Sometimes we’re aware that we failed to expand a contract or upsell due to a shortfall between the expected and delivered values of specific stakeholders. But perhaps the most concerning are the scenarios we’re completely unaware of—the missed opportunities for growth that go unnoticed. In these cases, we don’t even realize the potential that wasn’t pursued, leading to unrealized growth and missed revenue.

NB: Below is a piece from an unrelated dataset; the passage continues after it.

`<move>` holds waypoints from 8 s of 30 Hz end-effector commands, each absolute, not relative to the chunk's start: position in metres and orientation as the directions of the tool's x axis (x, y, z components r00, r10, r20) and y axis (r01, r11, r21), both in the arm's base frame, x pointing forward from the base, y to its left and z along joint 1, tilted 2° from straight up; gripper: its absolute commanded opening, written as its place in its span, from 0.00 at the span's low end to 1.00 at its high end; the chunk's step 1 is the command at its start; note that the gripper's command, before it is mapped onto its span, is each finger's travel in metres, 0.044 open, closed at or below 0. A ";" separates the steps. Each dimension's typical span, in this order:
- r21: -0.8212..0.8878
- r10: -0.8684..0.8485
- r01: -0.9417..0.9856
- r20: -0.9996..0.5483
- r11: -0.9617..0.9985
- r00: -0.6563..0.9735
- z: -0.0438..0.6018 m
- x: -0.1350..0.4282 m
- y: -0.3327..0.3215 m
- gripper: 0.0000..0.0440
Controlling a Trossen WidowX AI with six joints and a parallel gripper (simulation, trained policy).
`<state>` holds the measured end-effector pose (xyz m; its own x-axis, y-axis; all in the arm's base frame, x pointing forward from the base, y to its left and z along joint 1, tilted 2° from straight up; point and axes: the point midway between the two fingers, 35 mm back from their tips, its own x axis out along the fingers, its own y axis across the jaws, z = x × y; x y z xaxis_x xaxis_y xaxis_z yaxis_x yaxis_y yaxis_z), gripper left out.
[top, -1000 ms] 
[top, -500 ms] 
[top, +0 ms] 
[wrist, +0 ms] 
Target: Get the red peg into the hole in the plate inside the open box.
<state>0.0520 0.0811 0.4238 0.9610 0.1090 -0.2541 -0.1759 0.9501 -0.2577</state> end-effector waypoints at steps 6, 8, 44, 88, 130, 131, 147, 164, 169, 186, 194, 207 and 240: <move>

How AI Enhances High-Touch Account Management

This is where AI comes into play. With recent advancements, account managers, Customer Success, and revenue leaders can finally crack the code of their high-touch accounts. AI clarifies each stakeholder group’s expected business value and assesses how well the SaaS product is meeting those expectations. 

Here is how: Through advancements in large language models (LLMs), AI can analyze vast amounts of unstructured data to identify business objectives and stakeholder preferences, allowing for more focused and relevant interactions. Additionally, AI-powered user segmentation offers a detailed understanding of user behaviors by clustering them into distinct groups, allowing for tailored engagement strategies. Finally, predictive analytics allows for forecasting stakeholder needs, even with limited direct communication, by drawing on patterns and data from similar accounts. 

AI for Personalized Customer Retention

As a CTO, I’ve seen firsthand how advances in generative AI now enable customer retention teams to create dynamic, personalized journeys for their high-touch accounts. AI can analyze different user types within these accounts, pinpointing their current business objectives and correlating them with product usage. This will allow retention teams to tailor their recommendations, similar to the personalized experiences offered by Spotify, Amazon, and Netflix. With AI, we can better anticipate our clients' evolving needs, allowing us to strengthen these relationships and, ultimately, boost customer retention.